From its humble marching band beginnings, to the tacky multimedia spectacles of the 80s, to 1993’s simply revolutionary performance by Michael Jackson, the Super Bowl’s halftime show has changed dramatically over the years.

On Sunday (February 5th), the (so-called) Queen of Pop, Madonna, will be taking center stage at the Lucas Oil Stadium in Indianapolis, Indiana, for the XLVI halftime show. The announcement MDNA would be providing this year’s interval entertainment was not without its critics, but before the blogosphere can go branding Madonna’s marvel the worst halftime show ever, there are certainly some stinkers the “Material Girl” has to beat…

Super Bowl XLV (2011)

Christina Aguilera got the Super Bowl XLV off to a bad start in 2011 after the warbler infamously fluffed the words to the “Star Spangled Banner.” There was little improvement when the Black Eyed Peas took to the stage for what was later branded the “worst halftime show ever.” Not even the gaudy pyrotechnics and field full o’dancers could distract us from Fergie,, and Taboo’s vocal fails, which reached their ghastly peaks when Fergie absolutely slaughtered Guns ‘n’ Roses‘ “Sweet Child O’Mine” alongside an overly rhinestoned Slash.

Super Bowl XXV (1991)

Cute projectile vomited all over 1991’s Super Bowl halftime show. During the game’s interval, Florida’s Tampa Stadium was swarmed by 2000 traumatized children and a scattering of costumed Disney characters, all singing Fantastyland’s “It’s A Small World“. As if things couldn’t get anymore surreal, the jock announcer then introduced New Kids On The Block to the stage with the ultimate capitalist utterance: “And now to honor our armed forces’ children, Coca-Cola proudly presents the New Kids On The Block.” The Boston boy band then exploded on to “Step By Step” before the “It’s a Small World” reprise cuddlefest concluded what has to be one of the most sickeningly sweet halftime shows, ever!

Super Bowl XXXV (2001)

Curse the person who thought it would be a cool idea to let MTV produce the 2001 Super Bowl halftime show. The result was exactly what you would expect from the tween network that year – pop, pop and more pop.
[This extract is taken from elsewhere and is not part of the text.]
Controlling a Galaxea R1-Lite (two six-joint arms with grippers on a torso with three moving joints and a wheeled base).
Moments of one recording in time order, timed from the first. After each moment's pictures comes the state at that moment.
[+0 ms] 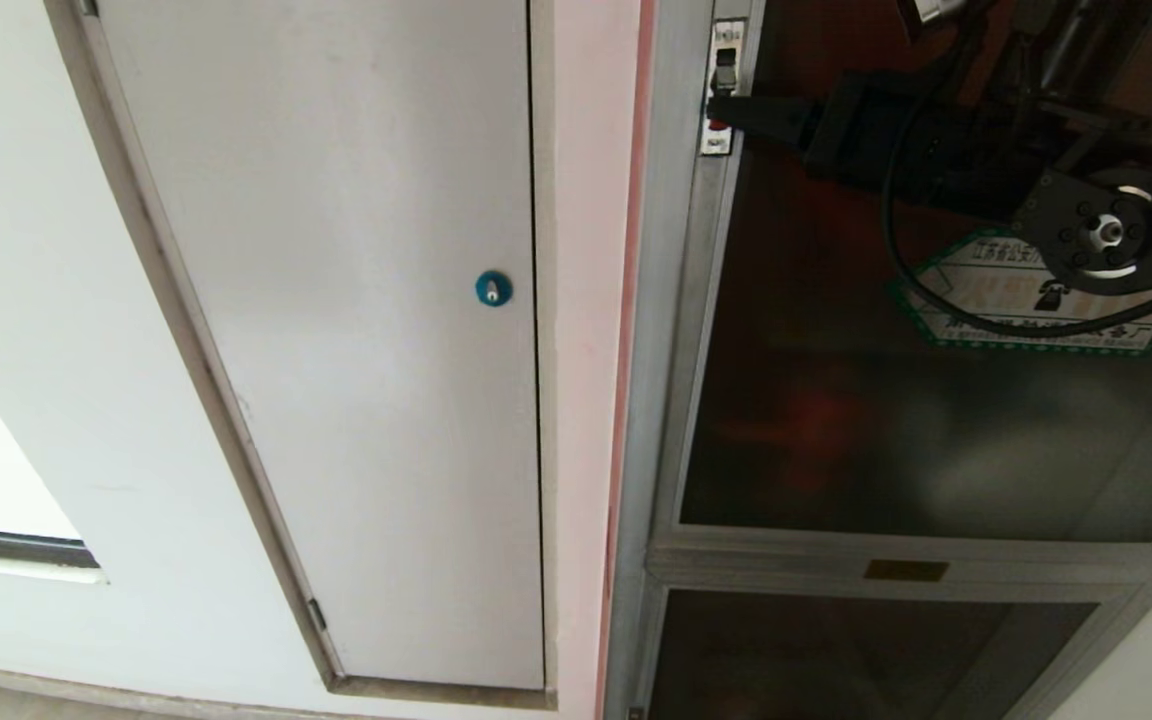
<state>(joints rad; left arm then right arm) -0.01 0.00 -0.01 0.01 -0.01 0.02 0.19 1.98 -1.73 -0.40 0.75 0.36</state>
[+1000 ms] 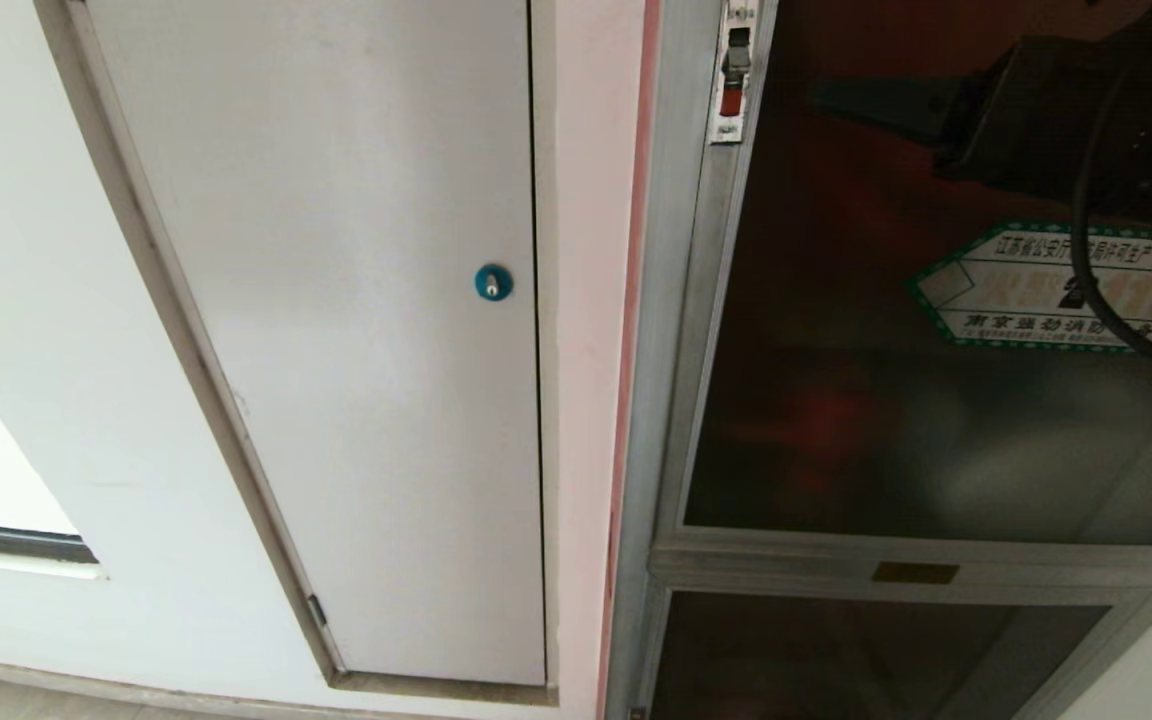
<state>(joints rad) -0.01 0.00 -0.01 0.01 -0.01 0.02 0.22 1.59 -1.40 -0.39 0.75 0.29</state>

Headlining the show were poster boys, *N Sync, who sported so much denim that January evening you wanted to scoop your eyes out. An unnecessary amount of choreography later and wrinkled rockers, Aerosmith, arrived in a poor attempt to inject some (Dad-)rock into the proceedings. Having completed that “song from Armageddon,” it was back to the cotton candy, with Justin‘s former squeeze, Britney Spears, joining in to exchange some uncomfortable titillations with Steven Tyler. And let us not forget that totally awkward side-order of Nelly and Mary J. Blige…oh wait, we already did.

Super Bowl XXIII  (1989)

Back in 1989, Super Bowl had yet to hone the art of the halftime show. That year’s interval spectacular, “Be Bop Bamboozled,” was instead a kitsch-laden skit which revolved around…wait for it…an Elvis Presley impersonator!

The irony is “Elvis Presto,” ahem, did not even sing one Presley song. The super-sequinned imitation crooner was instead hired to conduct the bamboozling “World’s Biggest Card Trick” to the wholly disinterested Super Bowl crowd. And we haven’t even mentioned the fact this halftime show was broadcast in a super shoddy 3D technology. Seriously, who thought any of this was a good idea? Or did the organizers mix up “Super Bowl” for “cheap Las Vegas wedding”?

Super Bowl XXXVIII (2004)

In 2004, Janet Jackson succeeded in upsetting an entire nation after confirming that she does, indeed, have breasts!

Oh, Jan…it could have been great. There you were, doing your thing to killer hits like “All for You” and “Rhythm Nation“. I mean, hey, we’ll ignore the excessive lip-syncing for now, as gurl, you were carrying forth the Jackson family’s Super Bowl banner in style.

And then out popped Justin Timberlake (who is lucky enough to feature twice on this list!). It all seemed perfectly innocent at first (well, as innocent as a song called “Rock Your Body” can be…). But then “it” happened.

Bet I have you naked by the end of this song,” crooned Timberlake, his hand gradually making its way towards Janet’s corset. A blink of the eye later and KAPOW, out detonates Miss Jackson’s boob, officially activating the pandemonium which was later to become known as “Nipplegate.”

Was it all planned, or was it all a mistake? Odds are, we’ll never know. Still, this infamous incident (which ultimately landed CBS with a fat $550,000 fine) certainly put Super Bowl’s halftime show under some serious censorship, with producers opting for safe, family-friendly (and most importantly, boob-free) acts like Paul McCartney and Bruce Springsteen for the next few years.